Spectrum Pharmaceuticals, Inc. (Nasdaq:SPPI), a commercial-stage biotechnology company with a focus in oncology, announced today that Rajesh C. Shrotriya MD, Chairman, Chief Executive Officer, and President of Spectrum Pharmaceuticals, will provide an overview of the Company’s business strategy at the 2010 BIO CEO Investor Conference on Tuesday, February 9, 2010, at 11:30am Eastern Time.

Talecris Biotherapeutics, Inc. (Nasdaq: TLCR) announced today that it was granted orphan drug designation by the U.S. Food and Drug Administration (FDA) for the development of an aerosol formulation of Alpha1-Proteinase Inhibitor (Human, A1PI) to treat congenital alpha1-antitrypsin (AAT) deficiency.
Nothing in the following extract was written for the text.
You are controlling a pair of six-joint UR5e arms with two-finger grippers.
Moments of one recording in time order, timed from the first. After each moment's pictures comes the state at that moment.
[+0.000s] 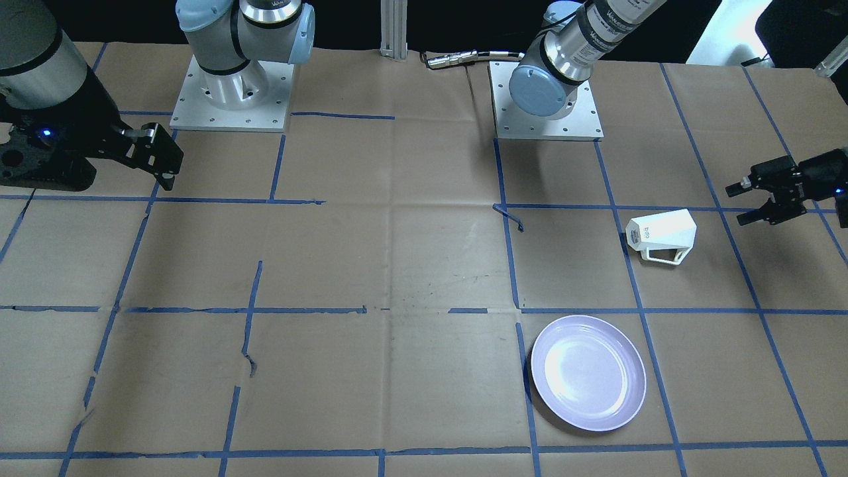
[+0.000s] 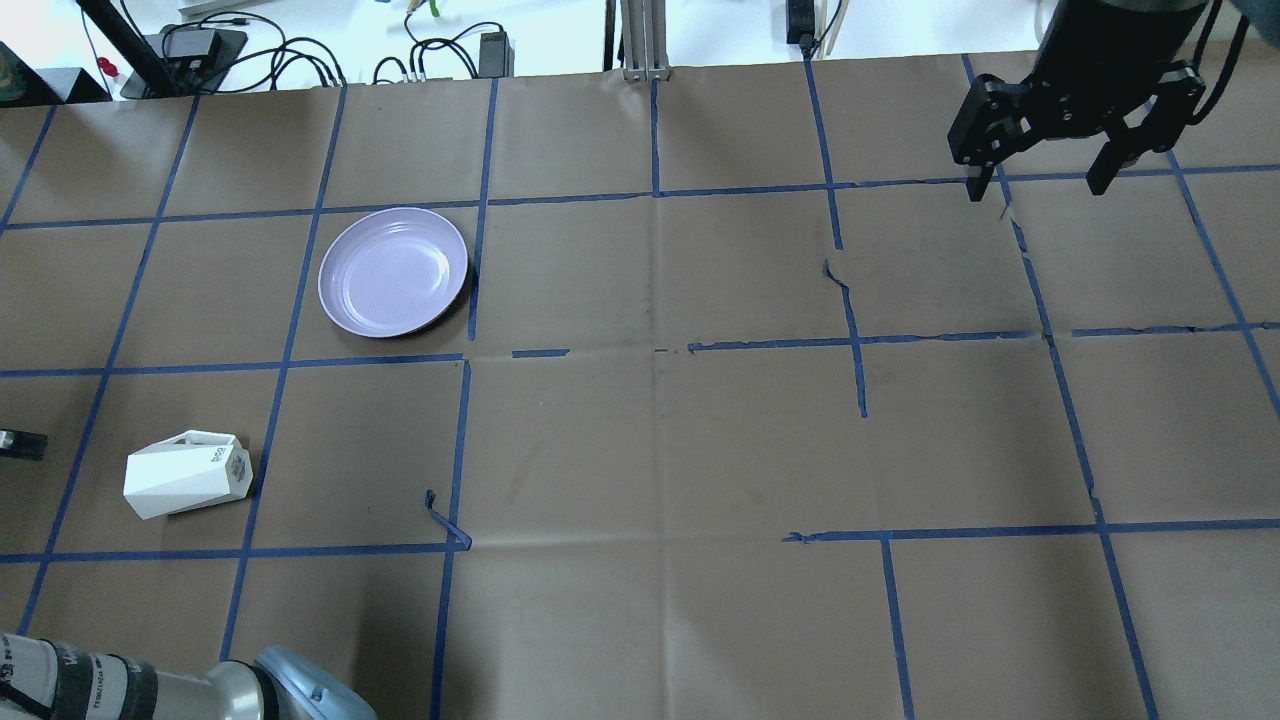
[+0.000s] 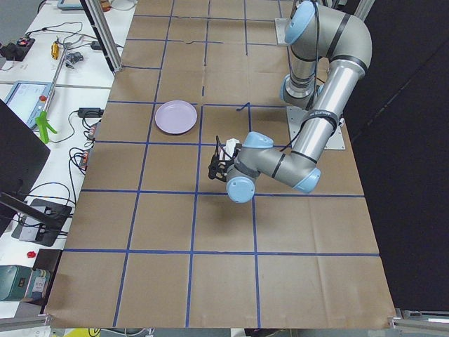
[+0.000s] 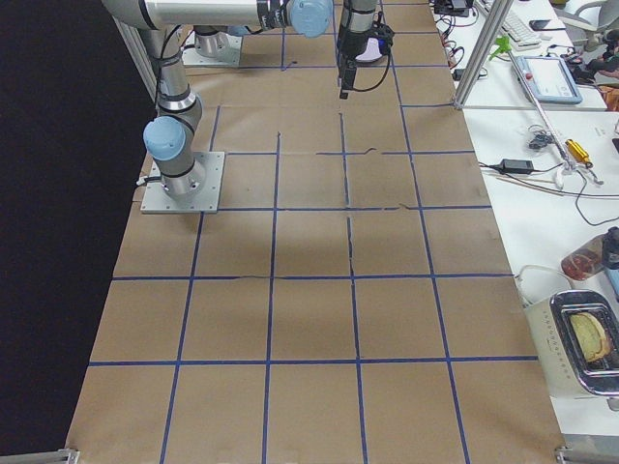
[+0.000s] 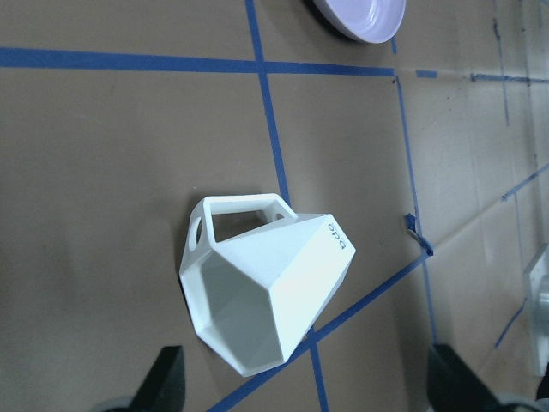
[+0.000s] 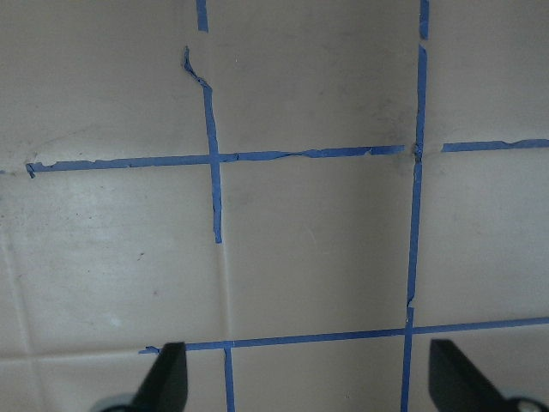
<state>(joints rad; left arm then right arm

AAT deficiency is a chronic, hereditary condition that increases the risk of certain diseases, especially emphysema, which typically emerges in the fourth decade of life. Currently, there are no approved, inhaled treatments available for the treatment of AAT deficiency.

Teva Pharmaceutical Industries Ltd. (Nasdaq: TEVA) announced today that several of its subsidiaries in the United States reached a settlement in principle to resolve claims brought by Ven-A-Care of the Florida Keys, Inc. on behalf of the United States, Texas, Florida, and California under federal and state False Claims Acts.